§ WHAT THE TASK REQUIRES:
Return the data below in full, exactly as it stands.

________________________

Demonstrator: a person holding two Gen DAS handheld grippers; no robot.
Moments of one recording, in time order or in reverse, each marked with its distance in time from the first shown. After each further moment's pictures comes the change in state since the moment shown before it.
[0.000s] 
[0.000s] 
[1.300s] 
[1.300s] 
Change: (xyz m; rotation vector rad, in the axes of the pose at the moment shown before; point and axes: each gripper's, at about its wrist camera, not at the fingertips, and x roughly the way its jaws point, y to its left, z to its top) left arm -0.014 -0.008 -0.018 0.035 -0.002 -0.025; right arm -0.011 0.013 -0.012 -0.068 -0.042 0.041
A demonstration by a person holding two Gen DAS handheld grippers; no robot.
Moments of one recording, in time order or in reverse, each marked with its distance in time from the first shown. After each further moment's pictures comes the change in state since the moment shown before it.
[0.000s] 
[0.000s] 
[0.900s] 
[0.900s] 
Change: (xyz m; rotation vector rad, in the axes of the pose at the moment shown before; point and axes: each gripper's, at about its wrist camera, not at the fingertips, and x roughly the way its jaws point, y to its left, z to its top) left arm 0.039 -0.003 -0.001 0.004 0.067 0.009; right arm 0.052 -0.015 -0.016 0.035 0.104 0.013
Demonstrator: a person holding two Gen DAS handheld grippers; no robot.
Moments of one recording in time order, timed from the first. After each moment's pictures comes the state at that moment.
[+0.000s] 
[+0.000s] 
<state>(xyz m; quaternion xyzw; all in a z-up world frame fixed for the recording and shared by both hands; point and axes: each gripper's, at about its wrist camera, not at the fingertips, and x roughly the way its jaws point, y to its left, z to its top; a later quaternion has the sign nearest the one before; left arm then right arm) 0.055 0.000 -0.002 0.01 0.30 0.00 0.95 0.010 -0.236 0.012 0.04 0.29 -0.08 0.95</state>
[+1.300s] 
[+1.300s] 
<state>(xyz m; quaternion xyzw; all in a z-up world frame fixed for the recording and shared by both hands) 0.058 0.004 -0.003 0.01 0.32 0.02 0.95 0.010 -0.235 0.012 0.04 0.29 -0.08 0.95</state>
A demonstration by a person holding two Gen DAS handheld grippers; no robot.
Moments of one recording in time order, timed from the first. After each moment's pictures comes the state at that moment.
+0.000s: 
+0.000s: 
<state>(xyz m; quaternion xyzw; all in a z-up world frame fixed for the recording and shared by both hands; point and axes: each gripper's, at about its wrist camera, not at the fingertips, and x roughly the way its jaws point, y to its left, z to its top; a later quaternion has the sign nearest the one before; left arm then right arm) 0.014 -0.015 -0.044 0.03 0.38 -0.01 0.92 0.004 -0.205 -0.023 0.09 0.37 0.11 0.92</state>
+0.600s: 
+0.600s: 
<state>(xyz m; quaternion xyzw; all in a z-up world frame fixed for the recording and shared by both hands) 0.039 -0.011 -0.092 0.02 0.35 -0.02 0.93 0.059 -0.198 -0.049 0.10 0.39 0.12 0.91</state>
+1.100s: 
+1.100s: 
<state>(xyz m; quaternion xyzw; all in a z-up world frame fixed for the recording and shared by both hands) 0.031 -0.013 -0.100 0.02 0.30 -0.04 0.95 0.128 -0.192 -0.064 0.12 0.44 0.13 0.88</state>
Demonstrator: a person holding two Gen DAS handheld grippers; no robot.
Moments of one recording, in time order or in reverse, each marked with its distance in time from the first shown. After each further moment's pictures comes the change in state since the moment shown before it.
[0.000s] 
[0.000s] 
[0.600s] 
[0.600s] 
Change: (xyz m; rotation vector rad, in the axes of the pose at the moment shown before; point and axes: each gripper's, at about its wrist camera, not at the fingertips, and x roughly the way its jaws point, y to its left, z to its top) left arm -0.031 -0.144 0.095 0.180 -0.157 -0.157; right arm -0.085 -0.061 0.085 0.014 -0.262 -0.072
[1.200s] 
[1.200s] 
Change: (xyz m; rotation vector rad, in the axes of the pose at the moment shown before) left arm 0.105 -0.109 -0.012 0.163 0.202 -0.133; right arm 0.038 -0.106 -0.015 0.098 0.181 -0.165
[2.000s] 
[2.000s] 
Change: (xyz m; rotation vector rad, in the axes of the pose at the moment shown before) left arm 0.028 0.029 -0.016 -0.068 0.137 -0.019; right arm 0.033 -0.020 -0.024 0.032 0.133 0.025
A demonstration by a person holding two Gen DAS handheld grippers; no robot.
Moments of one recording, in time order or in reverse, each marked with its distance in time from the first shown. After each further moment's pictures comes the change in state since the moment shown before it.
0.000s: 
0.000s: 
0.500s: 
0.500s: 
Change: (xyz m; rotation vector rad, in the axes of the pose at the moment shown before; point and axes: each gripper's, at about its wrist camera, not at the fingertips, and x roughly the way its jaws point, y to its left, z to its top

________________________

§ TASK ANSWER:
Demonstrator: a person holding two Gen DAS handheld grippers; no robot.
Moments of one recording, in time order or in reverse, each marked with its distance in time from the first shown. After each further moment's pictures comes the change in state since the moment shown before it.
[0.000s] 
[0.000s] 
[1.300s] 
[1.300s] 
Change: (xyz m; rotation vector rad, in the axes of the pose at the moment shown before; point and axes: each gripper's, at about its wrist camera, not at the fingertips, and x roughly the way its jaws point, y to its left, z to its top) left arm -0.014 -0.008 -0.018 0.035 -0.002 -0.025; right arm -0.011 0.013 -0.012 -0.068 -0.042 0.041
A demonstration by a person holding two Gen DAS handheld grippers; no robot.
Moments of one recording, in time order or in reverse, each marked with its distance in time from the first shown. After each further moment's pictures comes the change in state since the moment shown before it.
[0.000s] 
[0.000s] 
[0.900s] 
[0.900s] 
Change: (xyz m; rotation vector rad, in the axes of the pose at the moment shown before; point and axes: each gripper's, at about its wrist camera, not at the fingertips, and x roughly the way its jaws point, y to its left, z to its top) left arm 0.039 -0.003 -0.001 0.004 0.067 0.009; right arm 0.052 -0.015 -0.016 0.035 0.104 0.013
Demonstrator: a person holding two Gen DAS handheld grippers; no robot.
Moments of one recording in time order, timed from the first. After each moment's pictures comes the state at that moment.
[+0.000s] 
[+0.000s] 
<state>(xyz m; quaternion xyzw; all in a z-up world frame fixed for the recording and shared by both hands; point and axes: each gripper's, at about its wrist camera, not at the fingertips, and x roughly the way its jaws point, y to its left, z to its top; a later quaternion has the sign nearest the one before; left arm then right arm) 0.055 0.000 -0.002 0.01 0.30 0.00 0.95 0.010 -0.236 0.012 0.04 0.29 -0.08 0.95</state>
[+1.300s] 
[+1.300s] 
<state>(xyz m; quaternion xyzw; all in a z-up world frame fixed for the recording and shared by both hands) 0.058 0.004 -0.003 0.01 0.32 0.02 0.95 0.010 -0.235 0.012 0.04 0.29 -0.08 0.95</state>
A demonstration by a person holding two Gen DAS handheld grippers; no robot.
Moments of one recording in time order, timed from the first. After each moment's pictures comes the state at that moment.
+0.000s: 
+0.000s: 
<state>(xyz m; quaternion xyzw; all in a z-up world frame fixed for the recording and shared by both hands; point and axes: each gripper's, at about its wrist camera, not at the fingertips, and x roughly the way its jaws point, y to its left, z to its top; a later quaternion has the sign nearest the one before; left arm then right arm) 0.014 -0.015 -0.044 0.03 0.38 -0.01 0.92 0.004 -0.205 -0.023 0.09 0.37 0.11 0.92</state>
+0.600s: 
+0.600s: 
<state>(xyz m; quaternion xyzw; all in a z-up world frame fixed for the recording and shared by both hands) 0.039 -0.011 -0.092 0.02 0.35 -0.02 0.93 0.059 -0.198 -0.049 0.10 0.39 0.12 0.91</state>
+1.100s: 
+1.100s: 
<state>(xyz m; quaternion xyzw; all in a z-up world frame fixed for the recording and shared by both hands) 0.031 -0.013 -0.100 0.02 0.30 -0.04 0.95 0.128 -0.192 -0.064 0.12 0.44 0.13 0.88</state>
Demonstrator: a person holding two Gen DAS handheld grippers; no robot.
Moments of one recording, in time order or in reverse, each marked with its distance in time from the first shown. After each further moment's pictures comes the change in state since the moment shown before it.
[0.000s] 
[0.000s] 
[0.600s] 
[0.600s] 
Change: (xyz m; rotation vector rad, in the axes of the pose at the moment shown before; point and axes: each gripper's, at about its wrist camera, not at the fingertips, and x roughly the way its jaws point, y to its left, z to its top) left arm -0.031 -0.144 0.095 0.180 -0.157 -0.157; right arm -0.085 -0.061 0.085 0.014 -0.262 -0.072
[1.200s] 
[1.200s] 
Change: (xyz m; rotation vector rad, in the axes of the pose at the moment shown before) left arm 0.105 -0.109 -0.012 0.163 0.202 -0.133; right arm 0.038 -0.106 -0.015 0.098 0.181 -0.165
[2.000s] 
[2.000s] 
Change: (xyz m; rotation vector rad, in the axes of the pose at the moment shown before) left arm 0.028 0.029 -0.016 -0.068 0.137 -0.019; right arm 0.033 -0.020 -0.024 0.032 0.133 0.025
A demonstration by a person holding two Gen DAS handheld grippers; no robot.
Moments of one recording, in time order or in reverse, each marked with its distance in time from the first shown. After each further moment's pictures comes the change in state since the moment shown before it.
0.000s: 
0.000s: 
0.500s: 
0.500s: 
Change: (xyz m; rotation vector rad, in the axes of the pose at the moment shown before; point and axes: each gripper's, at about its wrist camera, not at the fingertips, and x roughly the way its jaws point, y to its left, z to its top

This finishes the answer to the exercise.